An unusual case of resistant hyponatraemia in a patient with a large sellar tumour.
C Feeney, A DeSilva, O Chaudhri, E Hatfield, K Meeran
Department of Endocrinology, Charing Cross and Hammersmith Hospitals, Imperial College Healthcare NHS Trust, London, W6 8RF
We present a case of a 29 year-old male from Ethiopia who presented on arrival to the UK with marked visual loss bilaterally, headache, systemic upset and significant hyponatraemia (115 mmol/L). MRI brain imaging demonstrated a large, lobulated, sellar and suprasellar mass, elevating the floor of the 3rd ventricle and compressing the optic chiasm. Pituitary profile on admission was as follows: FSH <0.5 IU/L, LH 0.1 IU/L, testosterone 0.9 nmol/L, TSH 0.66 mU/L, T4 6.8 pmol/L, ACTH 13 ng/L, IGF1 6.7 nmol/L, prolactin 90mU/L. A random evening cortisol was 406 nmol/L. Plasma osmolality was 242 pOsmol/kg paired with a urine osmolality of 601pOsmol/kg. Hydrocortisone (50mg qds) and thyroxine (50 µg od) was commenced prior to transfer to the neurosurgical centre at Charing Cross Hospital.
On admission, repeat biochemistry was as follows: Na 122 mmol/L, serum osmolality 245 pOsmol/kg, urine osmolality 527 pOsmol/kg, urine sodium 158 mmol/L. The patient was assessed as being euvolaemic and so assigned a provisional diagnosis of SIADH. Fluid restriction to 500mls oral intake/24hrs for 5 days failed to make any improvement on plasma sodium levels and initially worsened them. Despite this, the patient continued to make relatively large volumes of urine (1l-3.5l/24hrs) with sodium concentrations consistently over 100 mmol/L. A hypovolaemic state ensued which widened the differential diagnosis to include cerebral salt wasting syndrome (CSWS). Salt depletion was initially replenished using isotonic saline (0.9%), but later required hypertonic saline (1.8%), oral sodium and fludrocortisone to augment sodium levels to a maximum level of 128 mmol/L prior to surgery.

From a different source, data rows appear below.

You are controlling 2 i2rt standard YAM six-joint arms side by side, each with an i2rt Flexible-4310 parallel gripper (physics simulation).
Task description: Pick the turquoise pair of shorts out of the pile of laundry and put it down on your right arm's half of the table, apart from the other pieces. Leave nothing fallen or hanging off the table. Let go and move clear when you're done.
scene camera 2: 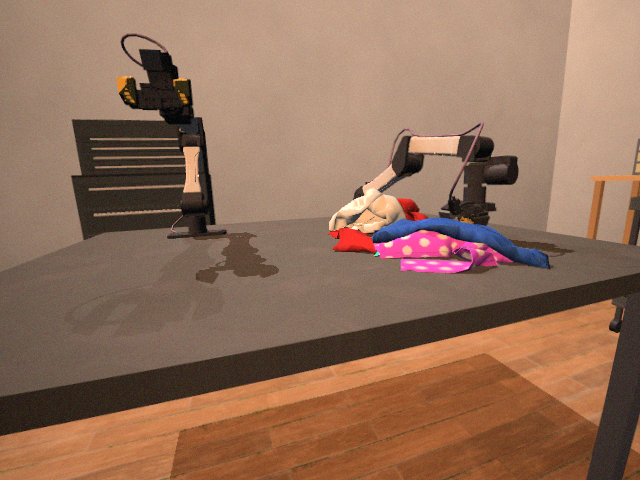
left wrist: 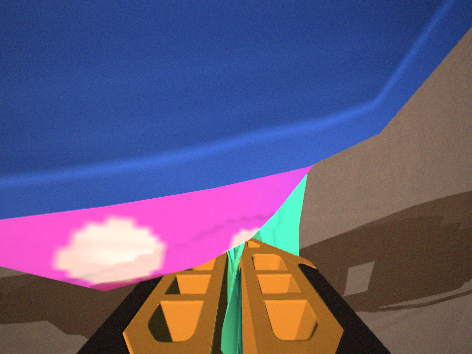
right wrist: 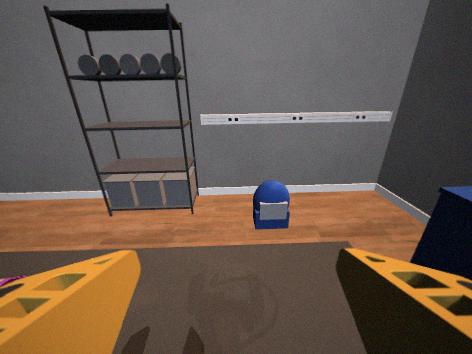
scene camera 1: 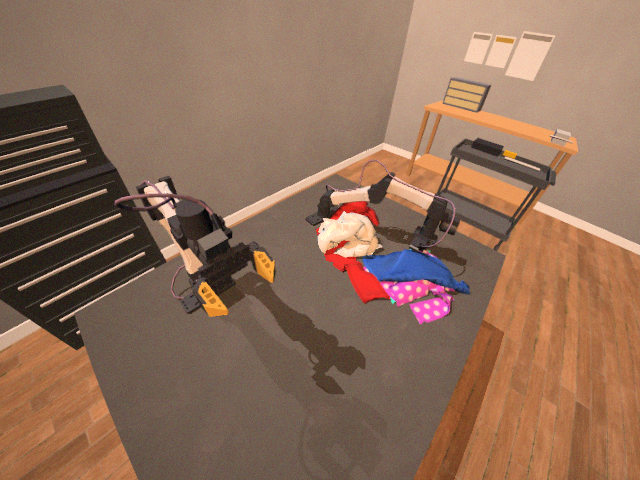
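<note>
The turquoise shorts [left wrist: 289,225] show in the left wrist view as a strip beside and between the fingers, below the pink cloth; most of them is hidden under the pile. A small turquoise bit also shows at the pile's near edge in scene camera 2 [scene camera 2: 376,253]. My left gripper [left wrist: 234,243] is shut on the turquoise shorts, low at the pile's far side, with its fingertips mostly hidden in the scene views. My right gripper [scene camera 1: 242,289] [scene camera 2: 155,91] [right wrist: 237,258] is open and empty, raised high above the table at the left of both scene views.
Blue cloth [scene camera 1: 408,266] [scene camera 2: 444,229] [left wrist: 175,90] lies over pink dotted cloth [scene camera 1: 431,308] [scene camera 2: 423,245] [left wrist: 200,210]. Red cloth [scene camera 1: 364,283] [scene camera 2: 354,241] and cream cloth [scene camera 1: 351,232] [scene camera 2: 369,211] lie to their left. The table's edge [scene camera 2: 361,338] runs along the front in scene camera 2.
</note>
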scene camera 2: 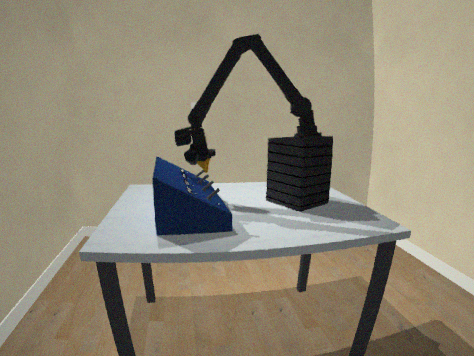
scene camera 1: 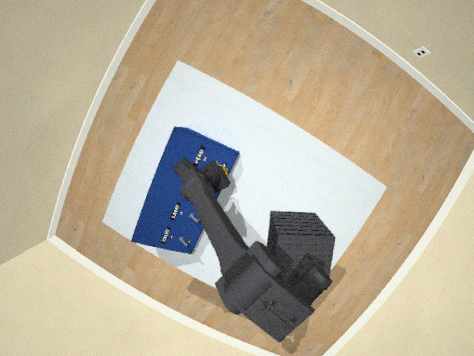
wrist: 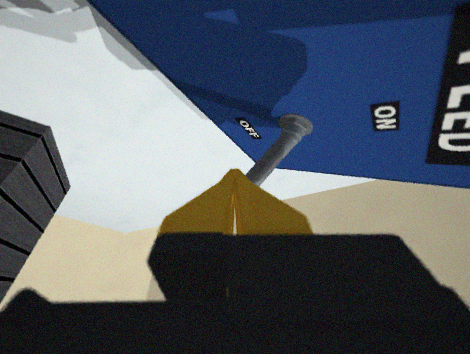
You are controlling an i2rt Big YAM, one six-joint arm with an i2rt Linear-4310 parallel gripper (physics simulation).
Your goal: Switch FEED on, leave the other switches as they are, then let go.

The patient underwent a transphenoidal resection of the mass followed by a debulking procedure via craniotomy one week later. Histology demonstrated a sellar neuroblastoma. 4 months post neurosurgery and radiotherapy, plasma sodium levels have improved (latest 132 mmol/L) but urine osmolalities are still high (latest 669 pOsmol/kg).
CSWS is a recognised, but debated, clinical entity distinguishable from cranial SIADH on the basis of a reduced plasma volume. Hypovolaemia in this case, as evidenced by ongoing negative fluid balance, combined with marked renal salt loss lead us to designate a diagnosis of CSWS.